EXERCISE GOAL: The output should be identical to the entries that follow.

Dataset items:
Segment Open

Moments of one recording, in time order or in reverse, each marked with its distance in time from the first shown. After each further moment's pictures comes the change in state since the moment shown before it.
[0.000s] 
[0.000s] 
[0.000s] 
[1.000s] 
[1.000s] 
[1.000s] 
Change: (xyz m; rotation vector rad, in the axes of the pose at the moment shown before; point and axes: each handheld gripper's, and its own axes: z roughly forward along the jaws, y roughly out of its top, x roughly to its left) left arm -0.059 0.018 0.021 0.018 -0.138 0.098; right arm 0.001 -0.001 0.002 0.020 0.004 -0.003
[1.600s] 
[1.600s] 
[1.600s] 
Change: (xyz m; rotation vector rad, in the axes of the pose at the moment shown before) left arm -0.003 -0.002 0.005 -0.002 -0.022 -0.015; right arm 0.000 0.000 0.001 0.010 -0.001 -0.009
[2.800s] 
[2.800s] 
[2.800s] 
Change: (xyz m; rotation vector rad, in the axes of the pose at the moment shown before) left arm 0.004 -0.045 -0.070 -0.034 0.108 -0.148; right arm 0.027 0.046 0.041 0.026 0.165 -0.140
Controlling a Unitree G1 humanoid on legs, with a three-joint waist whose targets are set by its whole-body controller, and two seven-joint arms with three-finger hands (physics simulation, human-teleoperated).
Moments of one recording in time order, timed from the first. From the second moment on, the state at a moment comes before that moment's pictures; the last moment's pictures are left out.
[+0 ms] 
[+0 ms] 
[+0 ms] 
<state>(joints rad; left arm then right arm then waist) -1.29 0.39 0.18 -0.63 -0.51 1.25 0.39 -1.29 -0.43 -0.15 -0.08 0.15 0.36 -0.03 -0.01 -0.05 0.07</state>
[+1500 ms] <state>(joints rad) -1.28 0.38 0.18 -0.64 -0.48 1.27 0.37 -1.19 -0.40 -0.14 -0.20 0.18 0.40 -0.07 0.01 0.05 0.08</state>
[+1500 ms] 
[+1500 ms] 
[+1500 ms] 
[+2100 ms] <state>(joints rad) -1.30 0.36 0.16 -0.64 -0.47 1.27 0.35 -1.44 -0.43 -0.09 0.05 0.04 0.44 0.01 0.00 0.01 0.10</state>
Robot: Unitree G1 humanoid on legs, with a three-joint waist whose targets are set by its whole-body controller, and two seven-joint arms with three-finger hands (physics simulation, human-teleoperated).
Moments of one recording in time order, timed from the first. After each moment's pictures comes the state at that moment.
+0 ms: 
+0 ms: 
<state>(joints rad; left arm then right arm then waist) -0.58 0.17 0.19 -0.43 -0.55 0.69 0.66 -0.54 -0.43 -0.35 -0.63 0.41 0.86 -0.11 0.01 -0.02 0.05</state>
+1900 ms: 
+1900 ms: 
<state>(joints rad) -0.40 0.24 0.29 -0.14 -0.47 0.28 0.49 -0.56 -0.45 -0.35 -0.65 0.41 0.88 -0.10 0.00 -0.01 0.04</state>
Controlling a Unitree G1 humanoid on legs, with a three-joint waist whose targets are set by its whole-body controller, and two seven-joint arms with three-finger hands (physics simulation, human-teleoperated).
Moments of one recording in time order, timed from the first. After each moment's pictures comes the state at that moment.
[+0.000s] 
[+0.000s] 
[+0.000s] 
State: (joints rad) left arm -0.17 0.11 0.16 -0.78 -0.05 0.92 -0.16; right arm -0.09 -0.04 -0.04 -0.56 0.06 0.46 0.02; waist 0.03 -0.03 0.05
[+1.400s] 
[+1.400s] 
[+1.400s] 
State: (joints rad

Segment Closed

RESPONSE TO THE TASK:
Moments of one recording, in time order or in reverse, each marked with its distance in time from the first shown. After each further moment's pictures comes the change in state since the moment shown before it.
[0.000s] 
[0.000s] 
[0.000s] 
[1.000s] 
[1.000s] 
[1.000s] 
Change: (xyz m; rotation vector rad, in the axes of the pose at the moment shown before; point and axes: each handheld gripper's, and its own axes: z roughly forward along the jaws, y roughly out of its top, x roughly to its left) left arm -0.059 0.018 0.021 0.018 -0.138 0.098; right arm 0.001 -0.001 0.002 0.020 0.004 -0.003
[1.600s] 
[1.600s] 
[1.600s] 
Change: (xyz m; rotation vector rad, in the axes of the pose at the moment shown before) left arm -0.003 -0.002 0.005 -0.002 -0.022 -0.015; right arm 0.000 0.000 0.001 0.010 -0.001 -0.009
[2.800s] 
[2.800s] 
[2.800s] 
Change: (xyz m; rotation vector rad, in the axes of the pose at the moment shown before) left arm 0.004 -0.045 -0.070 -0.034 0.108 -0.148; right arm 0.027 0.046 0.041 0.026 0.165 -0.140
Controlling a Unitree G1 humanoid on legs, with a three-joint waist whose targets are set by its whole-body controller, and two seven-joint arms with three-finger hands (physics simulation, human-teleoperated).
Moments of one recording in time order, timed from the first. From the second moment on, the state at a moment comes before that moment's pictures; the last moment's pictures are left out.
[+0 ms] 
[+0 ms] 
[+0 ms] 
<state>(joints rad; left arm then right arm then waist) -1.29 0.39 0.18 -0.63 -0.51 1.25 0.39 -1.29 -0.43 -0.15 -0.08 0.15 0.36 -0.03 -0.01 -0.05 0.07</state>
[+1500 ms] <state>(joints rad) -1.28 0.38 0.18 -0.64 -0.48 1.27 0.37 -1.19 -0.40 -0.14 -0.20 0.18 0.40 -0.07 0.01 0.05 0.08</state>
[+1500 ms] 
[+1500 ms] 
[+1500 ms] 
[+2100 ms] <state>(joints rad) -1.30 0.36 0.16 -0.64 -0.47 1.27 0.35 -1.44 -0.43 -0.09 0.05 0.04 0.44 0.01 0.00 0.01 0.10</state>
Robot: Unitree G1 humanoid on legs, with a three-joint waist whose targets are set by its whole-body controller, and two seven-joint arms with three-finger hands (physics simulation, human-teleoperated).
Moments of one recording in time order, timed from the first. After each moment's pictures comes the state at that moment.
+0 ms: 
+0 ms: 
<state>(joints rad; left arm then right arm then waist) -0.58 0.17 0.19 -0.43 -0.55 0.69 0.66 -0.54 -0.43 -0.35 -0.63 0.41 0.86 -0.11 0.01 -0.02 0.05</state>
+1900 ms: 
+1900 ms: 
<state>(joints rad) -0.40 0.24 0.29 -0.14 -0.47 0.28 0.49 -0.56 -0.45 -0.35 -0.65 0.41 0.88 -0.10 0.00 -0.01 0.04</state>
Controlling a Unitree G1 humanoid on legs, with a three-joint waist whose targets are set by its whole-body controller, and two seven-joint arms with three-finger hands (physics simulation, human-teleoperated).
Moments of one recording in time order, timed from the first. After each moment's pictures comes the state at that moment.
[+0.000s] 
[+0.000s] 
[+0.000s] 
State: (joints rad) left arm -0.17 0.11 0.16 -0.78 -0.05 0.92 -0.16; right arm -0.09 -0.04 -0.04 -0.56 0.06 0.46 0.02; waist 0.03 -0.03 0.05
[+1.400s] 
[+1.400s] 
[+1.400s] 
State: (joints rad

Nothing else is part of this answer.